Tan pronto como dije eso, ¡mi corazón comenzó a latir con fuerza!

¿Le había pasado algo a Amanda?

Ella vino a un pueblo extraño sola, y no parecía haber muchos policías allí…

La florista suspiró:
—Ay, cuando recién llegó, le pregunté por qué venía a un lugar tan remoto siendo tan joven —la florista luego añadió:
— Este pueblo no es una atracción turística.

¿Qué hace ella aquí?

—¿Entonces qué dijo ella?

—esta florista era tan habladora que me impacienté un poco.

¿Por qué vino a este pueblo?

Había puesto las grandes ciudades patas arriba para encontrarla, entonces ¿a dónde más podría ir aparte de este pueblo?

La florista mostró compasión en su rostro.

—¿Sabes qué?

¡Su esposo estaba muerto!

Espera, ¿qué dijo?

Mi cara se puso pálida, y vi a mi gente con caras extrañas.

Querían reírse pero no se atrevían a hacerlo.

Inconscientemente repetí:
—¿Su esposo estaba muerto?

“””
—¡Sí!

Dijo que estaba demasiado triste para quedarse en casa sola y se fue para sentirse mejor.

Dijo que su esposo era alto y guapo y era muy bueno con ella.

¡Pero murió joven!

Esta mujer…

Sentí como si me hubiera caído un rayo.

«¿Amanda les dijo a otros que yo estaba muerto?»
Mi cara estaba lívida, y innumerables pensamientos cruzaron por mi mente.

La florista seguía hablando de esto en nuestro camino al apartamento.

Sonaba compasiva con Amanda como si sintiera que Amanda era una pobre mujer que perdió a su esposo cuando era joven.

Mis dos subordinados bajaron la cabeza y no se atrevieron a hacer ruido.

Mi ira estaba a punto de estallar.

Finalmente, no pude evitar interrumpir a la florista:
—¡Su esposo no está muerto!

La florista me miró desconcertada y preguntó:
—¿Qué?

¿Conoces a su esposo?

Traté de hacer todo lo posible para reprimir mi ira pero ya no pude soportarlo más.

—¡Porque yo soy su esposo!

Todo estuvo tranquilo en el camino.

La florista y mi gente estaban en un extraño silencio.

Podía ver que querían reírse, pero no dijeron nada debido a mi rostro sombrío.

La florista abrió la puerta del apartamento, me miró y tosió.

—Ella terminó el contrato de arrendamiento la semana pasada.

Le pregunté a dónde iba, y dijo que se iba a otro lugar.

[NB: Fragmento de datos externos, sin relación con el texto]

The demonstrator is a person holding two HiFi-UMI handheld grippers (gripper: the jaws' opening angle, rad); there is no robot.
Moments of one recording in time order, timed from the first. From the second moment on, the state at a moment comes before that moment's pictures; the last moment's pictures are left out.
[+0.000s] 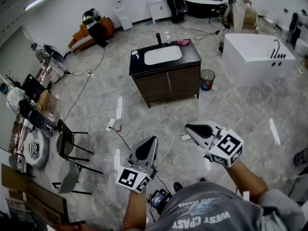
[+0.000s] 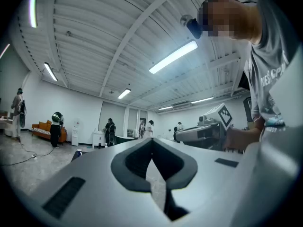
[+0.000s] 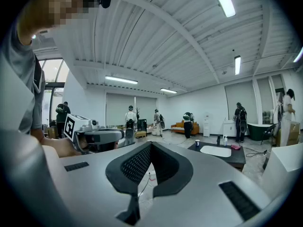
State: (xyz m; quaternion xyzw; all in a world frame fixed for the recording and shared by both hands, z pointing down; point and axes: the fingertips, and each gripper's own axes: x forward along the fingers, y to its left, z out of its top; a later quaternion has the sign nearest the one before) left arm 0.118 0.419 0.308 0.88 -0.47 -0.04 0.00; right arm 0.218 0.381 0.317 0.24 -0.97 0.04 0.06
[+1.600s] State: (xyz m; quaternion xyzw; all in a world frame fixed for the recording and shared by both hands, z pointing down) left arm 0.043 0.402 0.323 0.89 -0.44 -0.05 0.01; right arm 0.148 0.360 0.323 0.27 -0.96 0.06 0.03
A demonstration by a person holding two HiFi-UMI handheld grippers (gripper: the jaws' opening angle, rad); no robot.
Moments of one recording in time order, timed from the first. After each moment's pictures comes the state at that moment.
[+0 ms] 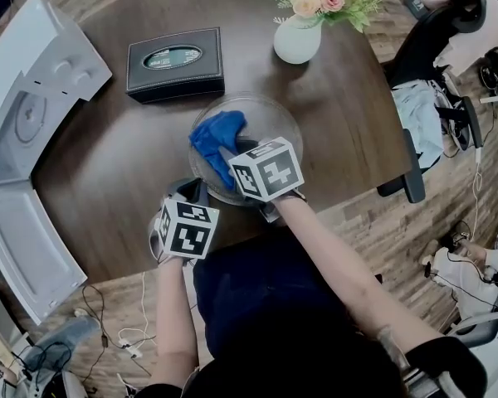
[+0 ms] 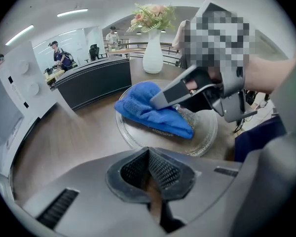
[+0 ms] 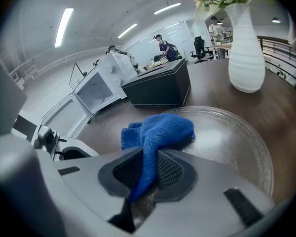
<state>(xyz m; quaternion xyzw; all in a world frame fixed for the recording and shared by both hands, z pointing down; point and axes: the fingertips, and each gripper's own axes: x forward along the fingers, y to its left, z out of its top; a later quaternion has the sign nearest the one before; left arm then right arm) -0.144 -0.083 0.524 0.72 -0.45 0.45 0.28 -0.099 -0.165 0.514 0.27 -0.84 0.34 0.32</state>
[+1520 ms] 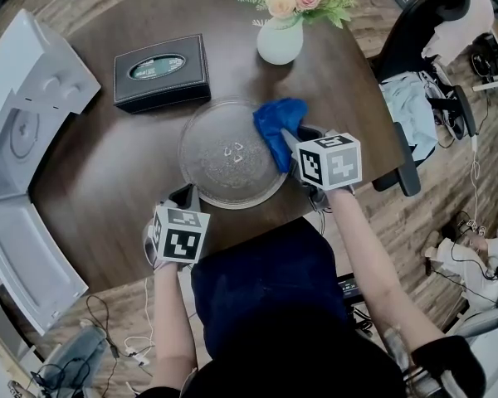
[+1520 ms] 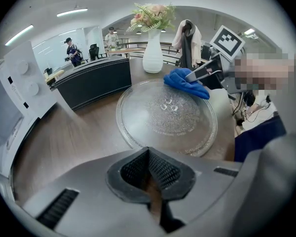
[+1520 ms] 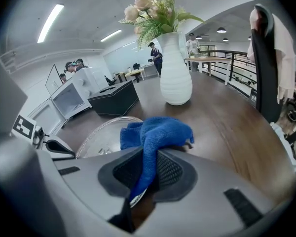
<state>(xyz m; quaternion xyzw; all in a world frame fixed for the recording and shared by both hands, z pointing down) -0.144 -0.081 0.523 0.71 -0.45 0.46 0.29 0.060 -0.214 0.501 0.41 -0.79 0.32 0.32</state>
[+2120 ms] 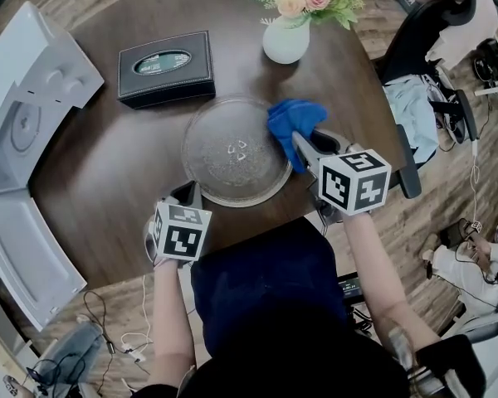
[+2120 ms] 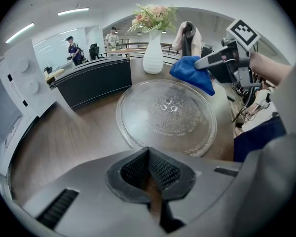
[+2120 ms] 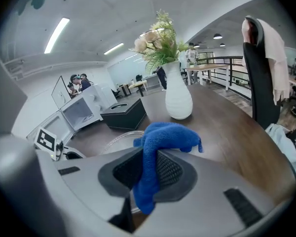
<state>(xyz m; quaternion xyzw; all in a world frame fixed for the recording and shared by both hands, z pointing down) -0.144 -0.083 0.522 0.72 -0.45 0.45 0.29 0.059 -0.197 0.448 0.40 -0.82 0.32 0.26</state>
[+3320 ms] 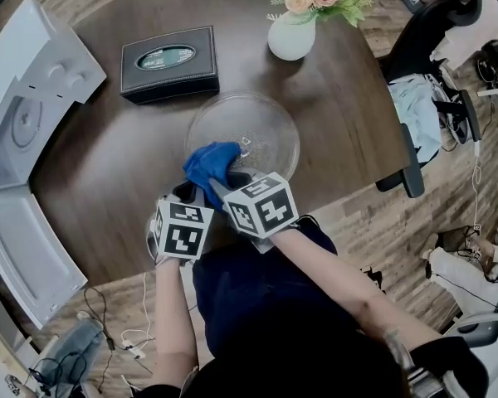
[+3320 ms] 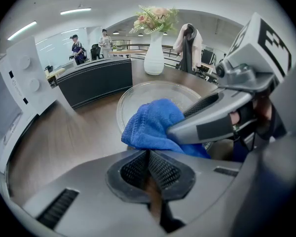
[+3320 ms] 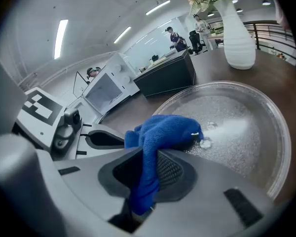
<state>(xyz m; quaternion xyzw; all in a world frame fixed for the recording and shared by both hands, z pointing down) -0.143 -0.086 0.522 0.73 -0.45 0.43 0.29 -0.111 -0.094 0.514 0.24 -0.83 0.40 0.29</state>
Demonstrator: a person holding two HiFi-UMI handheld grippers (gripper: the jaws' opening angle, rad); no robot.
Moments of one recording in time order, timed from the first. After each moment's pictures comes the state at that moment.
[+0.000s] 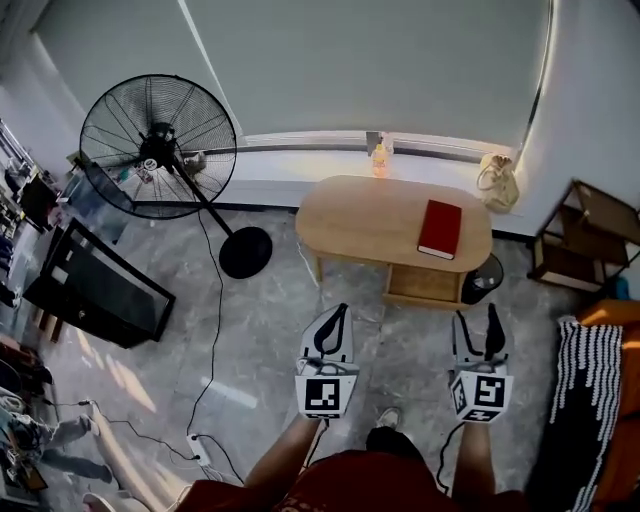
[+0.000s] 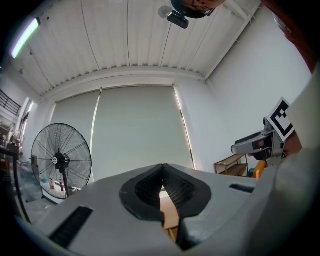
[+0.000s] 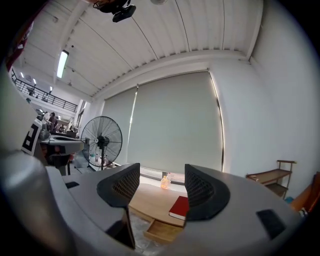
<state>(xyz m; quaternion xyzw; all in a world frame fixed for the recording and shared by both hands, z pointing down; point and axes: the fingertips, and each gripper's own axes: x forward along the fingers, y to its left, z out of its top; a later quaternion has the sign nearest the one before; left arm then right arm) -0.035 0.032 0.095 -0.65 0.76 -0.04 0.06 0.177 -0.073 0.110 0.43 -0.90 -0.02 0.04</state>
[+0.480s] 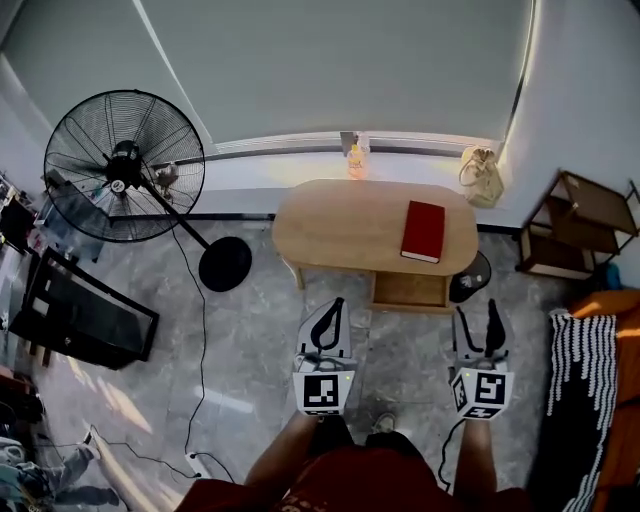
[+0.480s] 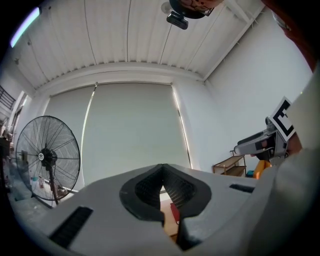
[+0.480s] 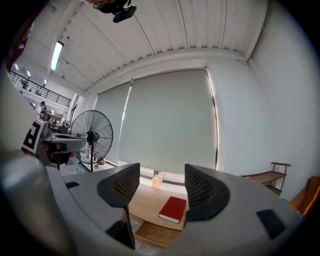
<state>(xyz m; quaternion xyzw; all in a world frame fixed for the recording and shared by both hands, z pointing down) -0.050 -0.063 0.101 -0.68 0.73 -0.02 0.07 0.176 -0.148 0.119 0.47 -0.88 -0.02 0.05</state>
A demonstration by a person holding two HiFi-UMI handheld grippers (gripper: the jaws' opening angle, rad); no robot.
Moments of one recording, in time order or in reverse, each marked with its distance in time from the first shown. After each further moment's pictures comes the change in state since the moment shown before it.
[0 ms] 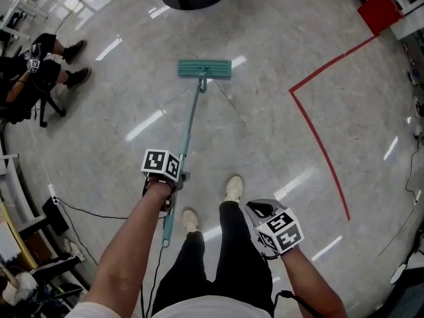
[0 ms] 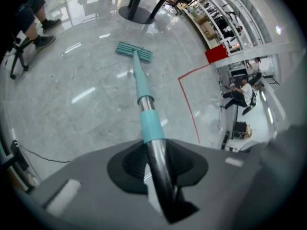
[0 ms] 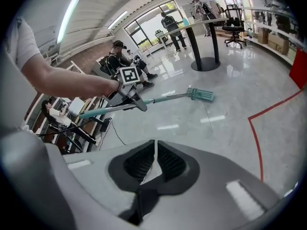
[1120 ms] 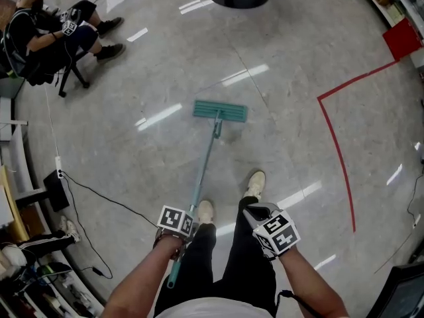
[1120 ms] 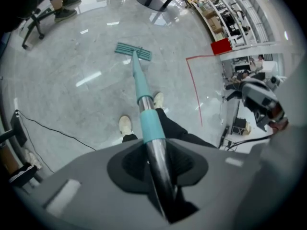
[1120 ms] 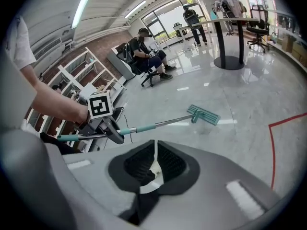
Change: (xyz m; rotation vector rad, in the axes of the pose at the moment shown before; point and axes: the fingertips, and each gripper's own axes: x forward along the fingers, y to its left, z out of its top) left arm 0.009 0.066 -0.269 -0.072 0.084 -0.004; right arm 0.073 0.118 -0.017 -0.151 0.074 0.087
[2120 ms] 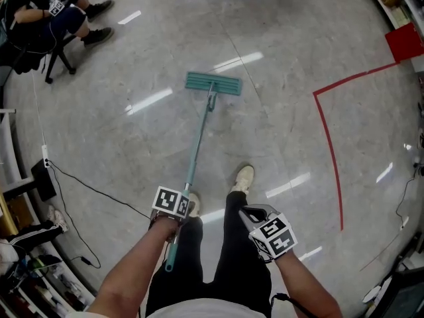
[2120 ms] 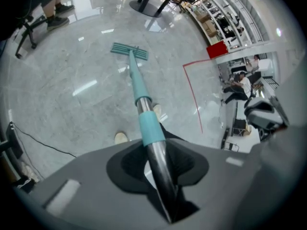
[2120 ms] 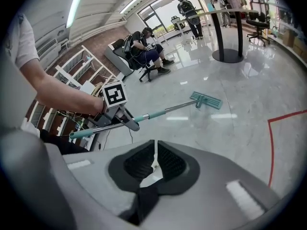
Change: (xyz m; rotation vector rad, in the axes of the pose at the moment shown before) left arm 0.016 -0.013 0.079 0.048 -0.075 -0.007; right arm -0.011 -0.022 -0.017 0.028 0.064 0.012
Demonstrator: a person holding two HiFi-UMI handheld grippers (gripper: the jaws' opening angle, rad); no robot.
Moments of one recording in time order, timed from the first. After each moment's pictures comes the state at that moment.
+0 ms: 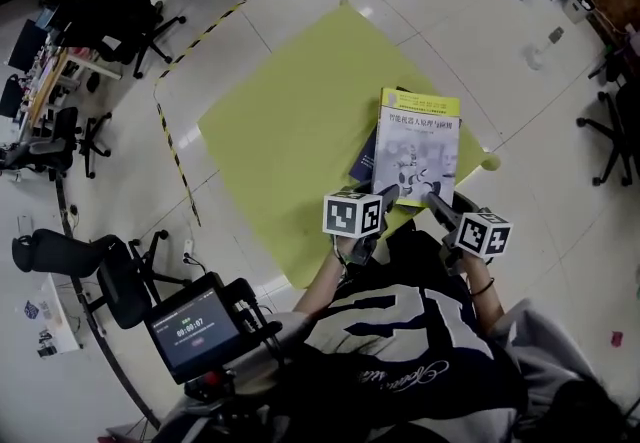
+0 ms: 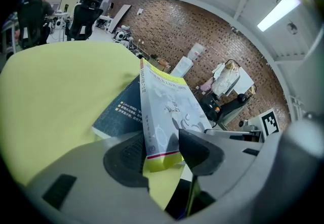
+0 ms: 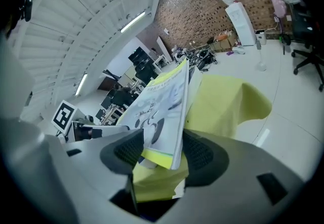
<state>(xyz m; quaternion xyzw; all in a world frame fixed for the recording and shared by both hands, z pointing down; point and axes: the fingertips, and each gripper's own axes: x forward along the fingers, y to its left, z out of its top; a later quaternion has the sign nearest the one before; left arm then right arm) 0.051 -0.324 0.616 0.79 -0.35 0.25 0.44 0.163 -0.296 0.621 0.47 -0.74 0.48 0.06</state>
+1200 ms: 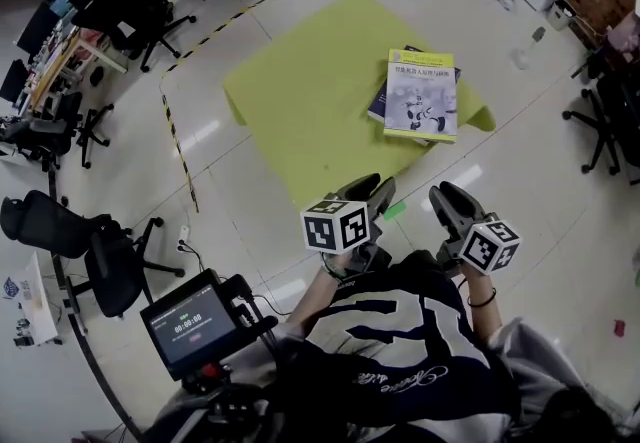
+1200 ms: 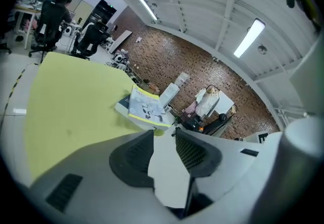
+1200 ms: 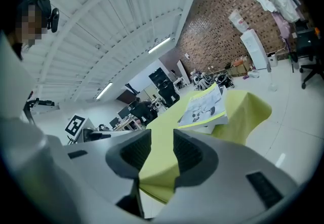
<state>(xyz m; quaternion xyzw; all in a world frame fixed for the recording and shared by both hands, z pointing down) -0.041 -0.137 0.505 0.84 -0.36 0.08 0.40 0.066 -0.108 0.495 0.47 -0.81 0.35 -0.04</state>
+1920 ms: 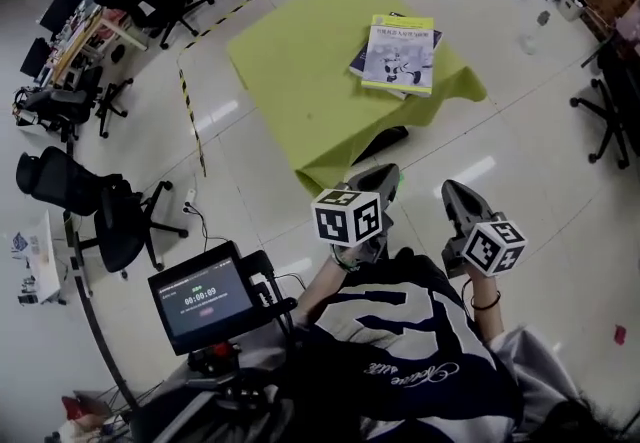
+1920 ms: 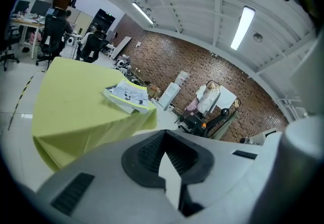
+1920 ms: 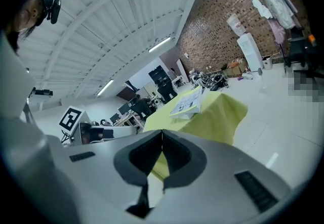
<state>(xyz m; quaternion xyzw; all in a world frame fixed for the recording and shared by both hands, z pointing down) 0.050 -0.009 0.485 0.84 -0.40 0.09 0.37 0.155 0.025 0.485 0.47 -0.81 0.35 -0.02</state>
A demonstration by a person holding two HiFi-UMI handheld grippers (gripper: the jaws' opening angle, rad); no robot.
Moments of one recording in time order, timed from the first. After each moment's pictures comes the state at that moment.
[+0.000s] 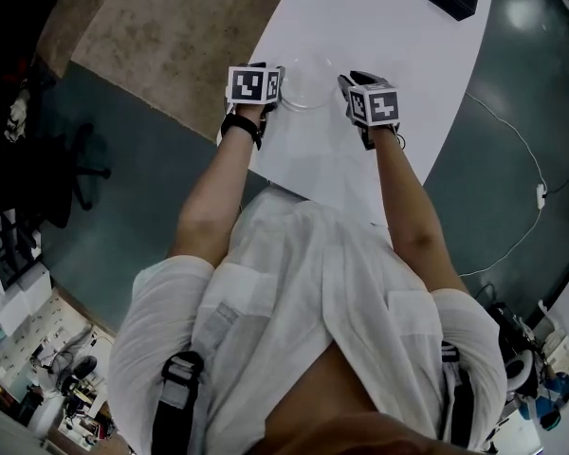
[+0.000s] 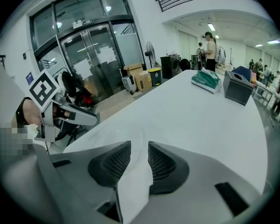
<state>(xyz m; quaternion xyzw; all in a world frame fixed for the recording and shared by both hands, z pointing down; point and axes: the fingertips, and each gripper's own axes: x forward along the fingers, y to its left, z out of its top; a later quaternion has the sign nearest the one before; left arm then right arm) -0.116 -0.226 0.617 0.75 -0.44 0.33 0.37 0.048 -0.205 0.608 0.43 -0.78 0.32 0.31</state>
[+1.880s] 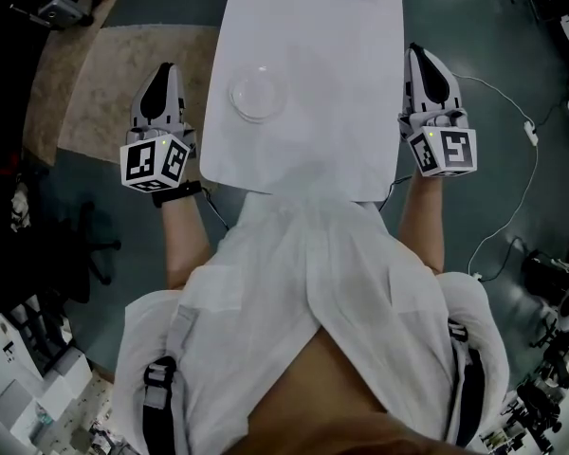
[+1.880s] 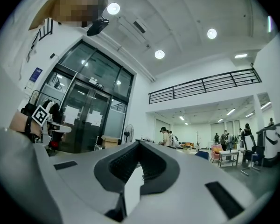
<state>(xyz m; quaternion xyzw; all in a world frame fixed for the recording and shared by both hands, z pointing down) -0.142 -0.192 0.306 0.89 -0.45 0.00 0.00 0.221 -0.086 0.275 0.64 -0.76 -0.07 -0.01</state>
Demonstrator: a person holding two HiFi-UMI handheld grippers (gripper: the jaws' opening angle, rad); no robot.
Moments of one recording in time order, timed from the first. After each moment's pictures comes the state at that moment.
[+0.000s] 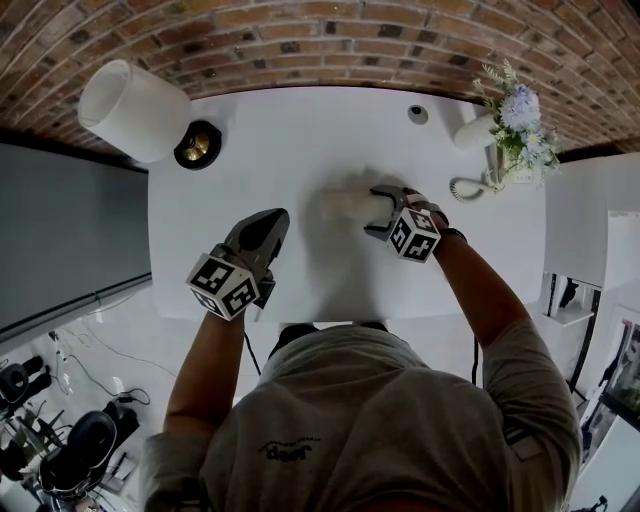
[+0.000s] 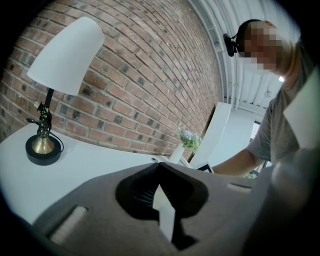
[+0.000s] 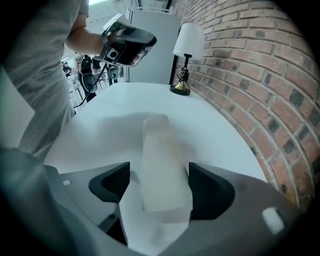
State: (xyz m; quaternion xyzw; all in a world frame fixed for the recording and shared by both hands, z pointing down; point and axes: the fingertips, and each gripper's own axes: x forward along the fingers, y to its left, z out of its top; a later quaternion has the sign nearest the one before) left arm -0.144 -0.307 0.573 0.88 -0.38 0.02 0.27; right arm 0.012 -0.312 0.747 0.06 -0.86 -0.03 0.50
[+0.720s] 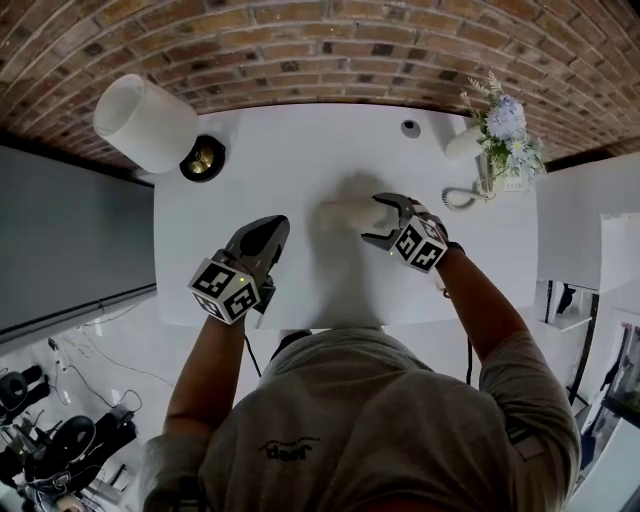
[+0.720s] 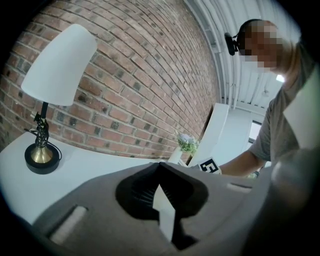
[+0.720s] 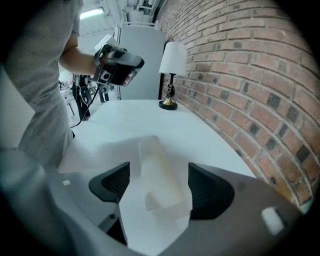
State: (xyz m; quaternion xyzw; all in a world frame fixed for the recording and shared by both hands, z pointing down) left arm -0.143 -0.309 0.551 0.89 -0.38 0.02 0.26; right arm 0.012 -0.323 0.698 0.13 -0.89 0.00 0.43
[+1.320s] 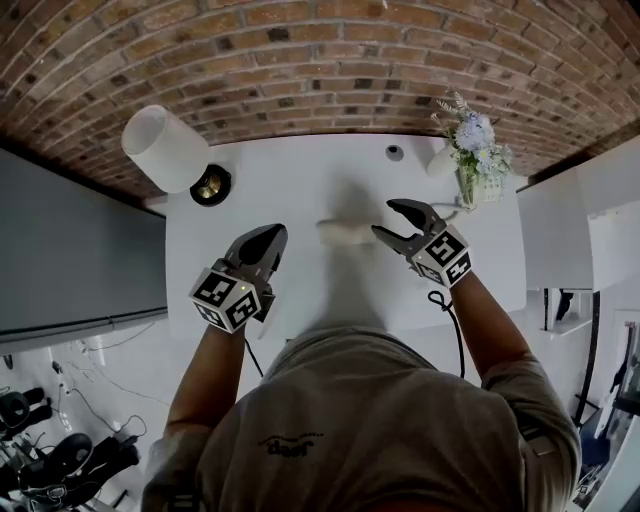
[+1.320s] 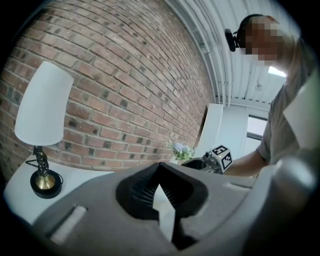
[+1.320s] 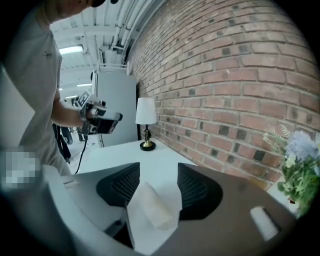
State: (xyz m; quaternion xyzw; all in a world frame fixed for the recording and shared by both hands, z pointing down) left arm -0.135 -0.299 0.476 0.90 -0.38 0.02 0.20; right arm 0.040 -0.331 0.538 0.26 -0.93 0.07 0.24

Dejé de hablar y caminé lentamente dentro del apartamento.

El apartamento era pequeño, y no era insonorizado.

Incluso podía escuchar el sonido del hombre de arriba tosiendo y fumando.

Un inodoro podría haber sido usado porque las tuberías de agua rugían.

El polvo en el techo parecía estar cayendo…

Para ser exactos, incluso el techo podría derrumbarse en cualquier momento.

La habitación era pequeña, y también la cama, y había suciedad en el suelo.

Parecía que no se podía lavar del todo.

El grifo en el baño estaba suelto como si el suministro de agua pudiera detenerse en cualquier momento.

Amanda realmente había vivido en un lugar así…

Estuve de pie en este apartamento por mucho tiempo, y ni siquiera tenía ganas de tocar la pared.

Nunca había vivido en un lugar tan deteriorado desde que era niño.

Siempre había mimado a Amanda.

Incluso me sentía mal por ella cuando usaba el mismo vestido dos veces.

¿Cómo podría vivir en un lugar así?

¿Tendré esquizofrenia?

Por un lado, me sentía feliz porque sin mí, ella sí vivió una vida difícil.

Por otro lado, estaba enojado porque me dejó solo para vivir esta vida.

¿Linda no le pagó?

¿No tenía suficiente dinero?

Me froté las sienes débilmente y susurré a mi gente que verificaran la cuenta bancaria de Amanda.

¡Esta mujer no podría haberme mentido sin obtener ni un centavo al final!